Elisa connects with acceptance, openness, tolerance, and empathy—which makes her capable of so much love—while Strickland judges others only by how alike they are to him, by his version of a “visible perfect form,” which is why he is incapable of love, save for himself and his mirror image.
With the help of friends, each motivated by love for each other or doing the right thing, Giles and Elisa succeed in rescuing the creature. Giles drives the escape vehicle; a scientist turns off the power to give them cover, while Elisa and another friend wheel the creature out in a laundry basket. They barely make it out unscathed, and after several days in a tub, a rainy day presents them with the opportunity to take him safely to the nearest body of water. As they are saying their heartfelt goodbyes, Strickland finds them and shoots them both. The creature, after taking down Strickland, self-heals and carries a dying Elisa into the water, kissing her, and healing her.
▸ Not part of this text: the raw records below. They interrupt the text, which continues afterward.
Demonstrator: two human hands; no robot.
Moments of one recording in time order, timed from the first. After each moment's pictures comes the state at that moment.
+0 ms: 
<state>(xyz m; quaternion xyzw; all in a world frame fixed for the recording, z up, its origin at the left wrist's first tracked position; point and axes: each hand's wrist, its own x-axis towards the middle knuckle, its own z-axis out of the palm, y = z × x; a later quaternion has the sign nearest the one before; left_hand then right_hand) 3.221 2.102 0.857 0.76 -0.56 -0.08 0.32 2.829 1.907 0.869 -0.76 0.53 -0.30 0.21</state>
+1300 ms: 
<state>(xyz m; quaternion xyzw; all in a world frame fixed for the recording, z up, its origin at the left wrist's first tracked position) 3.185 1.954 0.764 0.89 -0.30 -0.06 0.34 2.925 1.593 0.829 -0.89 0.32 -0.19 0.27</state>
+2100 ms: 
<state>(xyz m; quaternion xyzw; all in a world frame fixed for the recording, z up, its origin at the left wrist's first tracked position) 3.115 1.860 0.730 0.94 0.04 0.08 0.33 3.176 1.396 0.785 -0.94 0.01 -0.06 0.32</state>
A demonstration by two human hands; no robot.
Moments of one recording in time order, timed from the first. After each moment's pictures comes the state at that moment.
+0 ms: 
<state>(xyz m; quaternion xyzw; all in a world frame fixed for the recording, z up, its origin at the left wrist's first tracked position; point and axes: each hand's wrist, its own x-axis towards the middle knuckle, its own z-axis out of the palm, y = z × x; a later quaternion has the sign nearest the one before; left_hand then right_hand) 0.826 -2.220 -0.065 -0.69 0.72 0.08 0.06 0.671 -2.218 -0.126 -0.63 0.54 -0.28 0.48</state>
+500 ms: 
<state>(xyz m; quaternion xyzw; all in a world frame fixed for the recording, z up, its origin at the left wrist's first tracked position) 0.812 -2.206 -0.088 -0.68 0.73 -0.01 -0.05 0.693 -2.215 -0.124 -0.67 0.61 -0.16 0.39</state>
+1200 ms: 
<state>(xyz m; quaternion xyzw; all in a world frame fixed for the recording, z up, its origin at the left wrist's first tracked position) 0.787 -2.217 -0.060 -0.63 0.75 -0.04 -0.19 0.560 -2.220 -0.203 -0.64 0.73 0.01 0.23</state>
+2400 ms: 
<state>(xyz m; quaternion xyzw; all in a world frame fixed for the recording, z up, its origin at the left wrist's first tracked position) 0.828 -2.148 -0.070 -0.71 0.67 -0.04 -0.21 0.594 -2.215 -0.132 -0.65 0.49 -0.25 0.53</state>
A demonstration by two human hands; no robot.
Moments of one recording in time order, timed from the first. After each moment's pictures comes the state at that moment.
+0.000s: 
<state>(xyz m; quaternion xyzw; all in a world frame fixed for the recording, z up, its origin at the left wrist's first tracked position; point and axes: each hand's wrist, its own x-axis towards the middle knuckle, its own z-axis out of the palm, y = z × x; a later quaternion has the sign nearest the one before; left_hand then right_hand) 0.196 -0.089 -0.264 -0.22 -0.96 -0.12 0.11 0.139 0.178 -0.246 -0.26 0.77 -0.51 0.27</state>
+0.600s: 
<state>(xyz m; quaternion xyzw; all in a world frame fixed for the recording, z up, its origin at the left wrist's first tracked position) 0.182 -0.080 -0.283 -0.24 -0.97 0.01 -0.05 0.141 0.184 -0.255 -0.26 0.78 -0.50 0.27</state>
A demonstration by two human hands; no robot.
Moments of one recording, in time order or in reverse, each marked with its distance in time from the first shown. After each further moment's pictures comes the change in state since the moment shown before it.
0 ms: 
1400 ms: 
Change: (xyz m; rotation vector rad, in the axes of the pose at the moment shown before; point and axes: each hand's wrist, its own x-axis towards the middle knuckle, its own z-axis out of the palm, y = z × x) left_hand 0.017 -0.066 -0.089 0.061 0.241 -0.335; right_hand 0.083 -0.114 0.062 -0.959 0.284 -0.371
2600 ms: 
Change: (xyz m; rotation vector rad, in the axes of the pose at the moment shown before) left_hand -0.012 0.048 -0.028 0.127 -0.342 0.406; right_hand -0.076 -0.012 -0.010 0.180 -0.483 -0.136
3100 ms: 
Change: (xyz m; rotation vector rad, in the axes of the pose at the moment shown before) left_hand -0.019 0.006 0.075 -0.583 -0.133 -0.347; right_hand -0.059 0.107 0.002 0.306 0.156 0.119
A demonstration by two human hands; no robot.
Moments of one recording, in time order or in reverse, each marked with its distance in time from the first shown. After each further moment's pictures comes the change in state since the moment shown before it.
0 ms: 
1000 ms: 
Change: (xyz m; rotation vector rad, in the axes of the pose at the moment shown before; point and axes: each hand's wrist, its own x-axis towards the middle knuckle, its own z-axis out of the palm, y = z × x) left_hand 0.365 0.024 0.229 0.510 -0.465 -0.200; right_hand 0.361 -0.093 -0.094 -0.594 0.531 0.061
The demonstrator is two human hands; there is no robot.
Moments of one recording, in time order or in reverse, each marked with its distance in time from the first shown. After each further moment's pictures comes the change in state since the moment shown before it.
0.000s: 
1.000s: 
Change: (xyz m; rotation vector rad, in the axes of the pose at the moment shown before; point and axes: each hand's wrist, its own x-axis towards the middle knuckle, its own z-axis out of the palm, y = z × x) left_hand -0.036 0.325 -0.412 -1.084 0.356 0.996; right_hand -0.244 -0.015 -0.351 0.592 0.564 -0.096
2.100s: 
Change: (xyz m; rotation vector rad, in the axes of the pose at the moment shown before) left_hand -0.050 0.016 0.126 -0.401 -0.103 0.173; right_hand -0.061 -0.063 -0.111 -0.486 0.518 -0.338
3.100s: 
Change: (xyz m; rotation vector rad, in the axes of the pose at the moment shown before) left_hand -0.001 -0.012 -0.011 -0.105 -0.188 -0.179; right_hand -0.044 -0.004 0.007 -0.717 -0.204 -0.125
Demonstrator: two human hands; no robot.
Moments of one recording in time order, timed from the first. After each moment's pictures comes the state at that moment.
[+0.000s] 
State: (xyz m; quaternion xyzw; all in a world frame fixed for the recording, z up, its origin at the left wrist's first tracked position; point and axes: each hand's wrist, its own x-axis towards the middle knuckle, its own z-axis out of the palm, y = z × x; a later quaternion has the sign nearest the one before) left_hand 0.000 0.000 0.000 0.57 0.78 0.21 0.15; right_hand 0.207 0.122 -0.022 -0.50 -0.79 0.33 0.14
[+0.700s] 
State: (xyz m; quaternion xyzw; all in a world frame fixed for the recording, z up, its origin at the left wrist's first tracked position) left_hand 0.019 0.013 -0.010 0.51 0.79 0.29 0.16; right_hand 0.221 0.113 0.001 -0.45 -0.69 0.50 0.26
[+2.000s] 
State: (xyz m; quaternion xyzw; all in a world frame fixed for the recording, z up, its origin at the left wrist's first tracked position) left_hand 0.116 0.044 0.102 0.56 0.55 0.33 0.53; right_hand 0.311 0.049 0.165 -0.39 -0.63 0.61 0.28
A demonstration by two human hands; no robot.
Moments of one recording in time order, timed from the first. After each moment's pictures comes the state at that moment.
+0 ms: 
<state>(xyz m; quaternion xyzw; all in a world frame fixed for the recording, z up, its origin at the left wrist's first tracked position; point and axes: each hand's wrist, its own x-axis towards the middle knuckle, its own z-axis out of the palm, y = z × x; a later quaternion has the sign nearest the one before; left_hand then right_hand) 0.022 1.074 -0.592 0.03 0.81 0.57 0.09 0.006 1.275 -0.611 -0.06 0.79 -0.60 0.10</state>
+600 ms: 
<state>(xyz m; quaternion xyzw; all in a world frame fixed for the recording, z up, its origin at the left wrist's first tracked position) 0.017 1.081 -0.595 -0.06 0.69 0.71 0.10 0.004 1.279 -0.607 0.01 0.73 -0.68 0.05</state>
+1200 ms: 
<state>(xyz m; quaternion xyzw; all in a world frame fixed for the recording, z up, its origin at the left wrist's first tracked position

The scars on her neck finally open, revealing gills—as they were always meant to—and they embrace deep beneath the waves.
The film ends with an excerpt of a poem as Giles wonders what became of his best friend:
“Unable to perceive the shape of you, I find you all around me.
Your presence fills my eyes with your love,
It humbles my heart,
For you are everywhere.”
— 11th century Sufi poet
The message is that we cannot affix a final shape to what is essentially limitless and boundless. It is free to exist everywhere, despite our (poor) attempts at pinning it down with a form. Sight is but one way of perceiving.
Master, during the months when you were away, I found you in the most ordinary of everyday symbols and synchronicities—they helped me get by, day to day, waiting, knowing you would return. I chronicled them in previous love letters here on this site so I can always remember that time, not for its darkness but for the day you returned as a crouching tiger. That one day we may read them together on a bright and sunny afternoon, after a picnic and before a short walk by the quay at sunset, when I will take your hand and urge you to take us home so we could do more than stand about and molest each other.
The ending of the story tells me one important thing about their love. Though neither of them knew what she was—an underwater creature herself—something unspoken within them must have recognised their unobservable but understated similarities, which appears at first as affinity, but proves crucial at the end—for they are, in fact, perfect for each other, in both form and substance, for a happy and fulfilling existence. His healing ability is symbolic of how it feels when we are amongst people we love—one that takes away pain but also transforms.